# Dracula's Castle for Sale



## deadSusan (Jun 26, 2013)

It looks like a lovely place. I'm sure if we all pitch in we can buy it. We can start a time share or retirement home for haunters!

http://www.smithsonianmag.com/smart-news/draculas-castle-sale-180951499/?no-ist


----------



## RoxyBlue (Oct 6, 2008)

And such a steal at only $80 million, too!:googly:


----------



## Hairazor (Mar 13, 2012)

I have an extra $20 so count me in. I imagine we will have to draw straws for who gets time there on Halloween!! Heehee!


----------



## TheatreOfThrills (Jul 11, 2014)

I've been such a HUGE fan of Dracula since I can remember.
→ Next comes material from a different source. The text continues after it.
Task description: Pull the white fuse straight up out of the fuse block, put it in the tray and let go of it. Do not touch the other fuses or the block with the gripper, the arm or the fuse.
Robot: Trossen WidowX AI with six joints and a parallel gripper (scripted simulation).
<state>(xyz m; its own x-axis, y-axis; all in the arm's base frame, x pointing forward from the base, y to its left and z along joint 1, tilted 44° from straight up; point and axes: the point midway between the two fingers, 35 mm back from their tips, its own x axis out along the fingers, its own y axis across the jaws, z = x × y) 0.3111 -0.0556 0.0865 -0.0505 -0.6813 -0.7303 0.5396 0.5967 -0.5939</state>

I practically memorized the unabridged novel. When I first saw Bran Castle was for sale my first thought was "how many people like me do i have to round up to get enough money raised to buy it?". Still on the agenda...


----------



## hauntedyardofdoom (Nov 6, 2008)

Don't spend your money yet, Theatre, the castle you want is at Poenari, not Bran.


----------



## graveyardmaster (May 14, 2012)

I have just bought it guys..you are all invited to my castle..MUHAHAHAHAHAHHAHAAAA!!!


----------



## RoxyBlue (Oct 6, 2008)

^LOL, ya goof!


----------